◆ What you will do
Copy the records word for word. Pictures do not go in.

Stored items
□ □ □ □

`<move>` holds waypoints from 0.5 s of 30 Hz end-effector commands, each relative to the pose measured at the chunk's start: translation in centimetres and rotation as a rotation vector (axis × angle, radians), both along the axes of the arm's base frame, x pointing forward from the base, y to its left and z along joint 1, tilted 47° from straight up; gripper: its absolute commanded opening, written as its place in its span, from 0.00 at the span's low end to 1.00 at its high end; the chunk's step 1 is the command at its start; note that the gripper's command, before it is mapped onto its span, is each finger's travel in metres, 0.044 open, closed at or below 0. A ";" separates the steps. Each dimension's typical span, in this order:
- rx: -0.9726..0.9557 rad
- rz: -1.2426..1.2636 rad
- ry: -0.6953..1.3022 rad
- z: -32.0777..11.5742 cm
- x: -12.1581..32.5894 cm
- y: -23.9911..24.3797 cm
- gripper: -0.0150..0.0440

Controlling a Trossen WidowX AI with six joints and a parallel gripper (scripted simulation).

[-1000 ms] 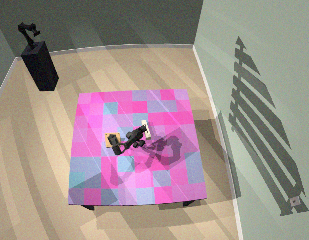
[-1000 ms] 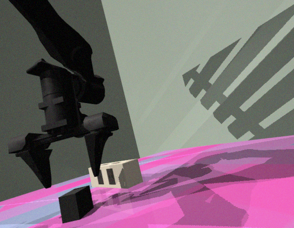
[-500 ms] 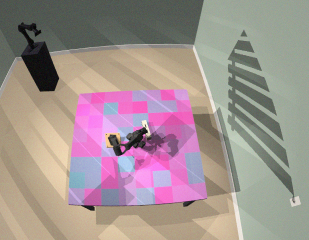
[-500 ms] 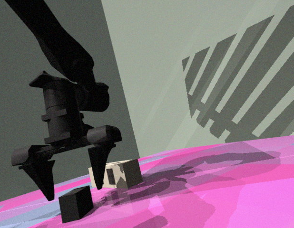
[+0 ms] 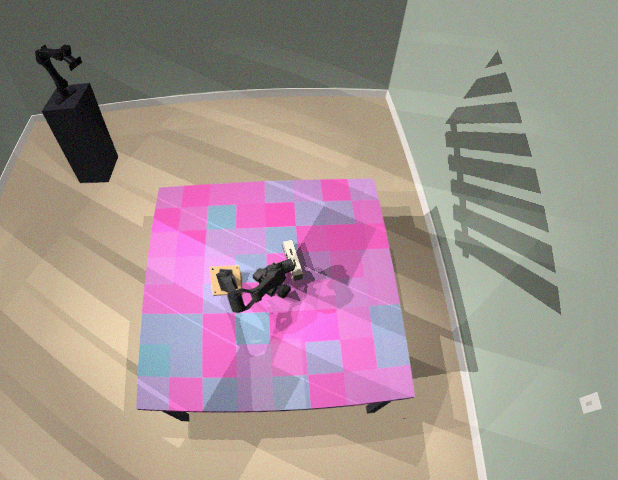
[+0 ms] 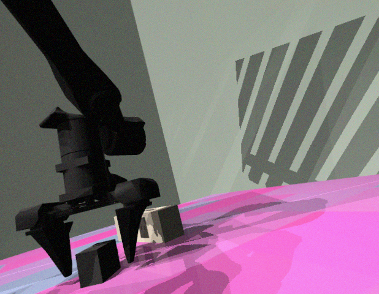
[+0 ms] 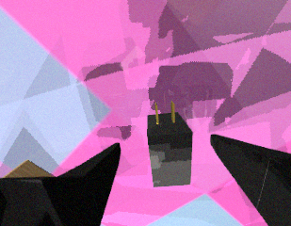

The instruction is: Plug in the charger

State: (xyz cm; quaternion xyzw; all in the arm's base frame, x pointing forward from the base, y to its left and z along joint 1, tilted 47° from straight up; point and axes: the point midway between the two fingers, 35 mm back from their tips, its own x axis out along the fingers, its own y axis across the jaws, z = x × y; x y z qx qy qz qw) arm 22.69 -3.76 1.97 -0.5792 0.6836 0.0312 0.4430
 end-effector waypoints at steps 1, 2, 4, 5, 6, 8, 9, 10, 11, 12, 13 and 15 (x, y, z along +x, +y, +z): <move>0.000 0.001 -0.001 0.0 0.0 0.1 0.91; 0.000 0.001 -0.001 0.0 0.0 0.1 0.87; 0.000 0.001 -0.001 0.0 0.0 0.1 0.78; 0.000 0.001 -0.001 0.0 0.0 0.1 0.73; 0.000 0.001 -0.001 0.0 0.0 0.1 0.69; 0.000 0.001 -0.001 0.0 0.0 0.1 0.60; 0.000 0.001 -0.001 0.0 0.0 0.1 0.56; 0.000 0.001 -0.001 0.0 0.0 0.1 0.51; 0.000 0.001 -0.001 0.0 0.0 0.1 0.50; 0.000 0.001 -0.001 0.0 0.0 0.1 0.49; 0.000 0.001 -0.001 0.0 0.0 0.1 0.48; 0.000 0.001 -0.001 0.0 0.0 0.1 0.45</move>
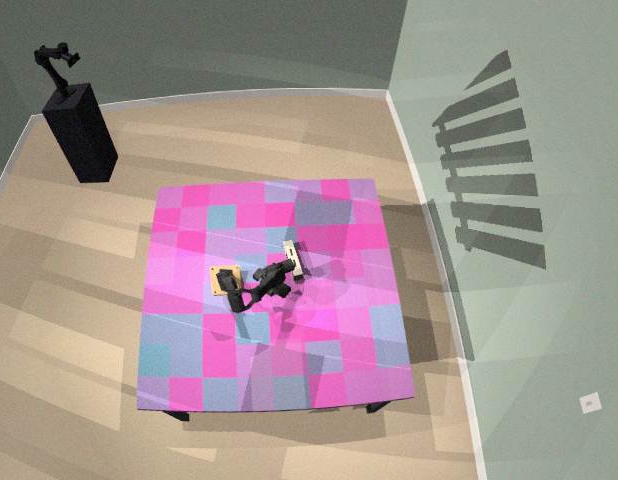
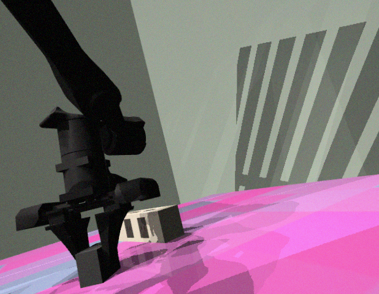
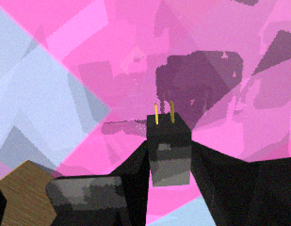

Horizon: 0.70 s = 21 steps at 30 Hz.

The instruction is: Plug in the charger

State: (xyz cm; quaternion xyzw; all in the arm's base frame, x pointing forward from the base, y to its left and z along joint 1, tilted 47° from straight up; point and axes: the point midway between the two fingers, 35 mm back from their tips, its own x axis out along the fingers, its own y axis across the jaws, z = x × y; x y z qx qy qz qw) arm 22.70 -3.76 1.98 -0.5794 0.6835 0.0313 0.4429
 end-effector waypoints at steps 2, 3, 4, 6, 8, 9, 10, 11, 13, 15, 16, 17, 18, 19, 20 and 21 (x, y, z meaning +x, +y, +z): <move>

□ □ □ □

◆ Solved exercise
`<move>` holds waypoints from 0.5 s of 30 Hz end-effector commands, each relative to the pose measured at the chunk's start: translation in centimetres and rotation as a rotation vector (axis × angle, radians), both along the axes of the arm's base frame, x pointing forward from the base, y to its left and z along joint 1, tilted 47° from straight up; gripper: its absolute commanded opening, written as its place in its span, from 0.00 at the span's low end to 1.00 at its high end; the chunk's step 1 is the command at its start; note that the gripper's command, before it is mapped onto its span, is each finger's travel in metres, 0.044 open, closed at or below 0. A ";" separates the steps. Each dimension's typical span, in this order:
- rx: -0.9726..0.9557 rad
- rz: -1.2426..1.2636 rad
- ry: -0.6953..1.3022 rad
- z: -32.0777..11.5742 cm
- x: -12.1581..32.5894 cm
- y: -23.9911..24.3797 cm
- gripper: -0.0150..0.0440

Controlling a Trossen WidowX AI with six joints and a parallel gripper (scripted simulation).

[-1000 ms] 
[-1000 ms] 
[-500 ms] 
[-500 ms] 
[+0 ms] 
[+0 ms] 
[+0 ms] 

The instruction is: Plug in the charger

State: (xyz cm; quaternion xyzw; all in the arm's base frame, x pointing forward from the base, y to its left and z along joint 1, tilted 47° from straight up; point and axes: the point midway between the two fingers, 35 mm back from their tips, its own x axis out along the fingers, its own y axis across the jaws, z = x × y; x y z qx qy qz qw) arm 22.69 -3.76 1.97 -0.5792 0.6836 0.0312 0.4430
 end-effector waypoints at steps 1, 2, 4, 5, 6, 8, 9, 10, 11, 12, 13 and 15 (x, y, z along +x, +y, +z): <move>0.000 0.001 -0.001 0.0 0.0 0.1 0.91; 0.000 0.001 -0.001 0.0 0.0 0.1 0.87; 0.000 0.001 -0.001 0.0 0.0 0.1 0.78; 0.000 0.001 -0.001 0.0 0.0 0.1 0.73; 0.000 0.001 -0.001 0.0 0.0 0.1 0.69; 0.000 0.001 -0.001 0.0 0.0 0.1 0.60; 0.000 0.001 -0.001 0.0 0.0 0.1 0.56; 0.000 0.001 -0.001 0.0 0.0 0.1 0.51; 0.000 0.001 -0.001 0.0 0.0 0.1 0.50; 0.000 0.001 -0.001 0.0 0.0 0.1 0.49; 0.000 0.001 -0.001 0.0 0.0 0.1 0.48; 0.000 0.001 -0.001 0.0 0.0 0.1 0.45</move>

Horizon: 0.70 s = 21 steps at 30 Hz.

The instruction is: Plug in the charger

State: (xyz cm; quaternion xyzw; all in the arm's base frame, x pointing forward from the base, y to its left and z along joint 1, tilted 47° from straight up; point and axes: the point midway between the two fingers, 35 mm back from their tips, its own x axis out along the fingers, its own y axis across the jaws, z = x × y; x y z qx qy qz qw) arm 22.70 -3.76 1.98 -0.5794 0.6835 0.0313 0.4429
 end-effector waypoints at steps 2, 3, 4, 6, 8, 9, 10, 11, 13, 15, 16, 17, 18, 19, 20 and 21 (x, y, z meaning +x, +y, +z): <move>

The answer given is complete.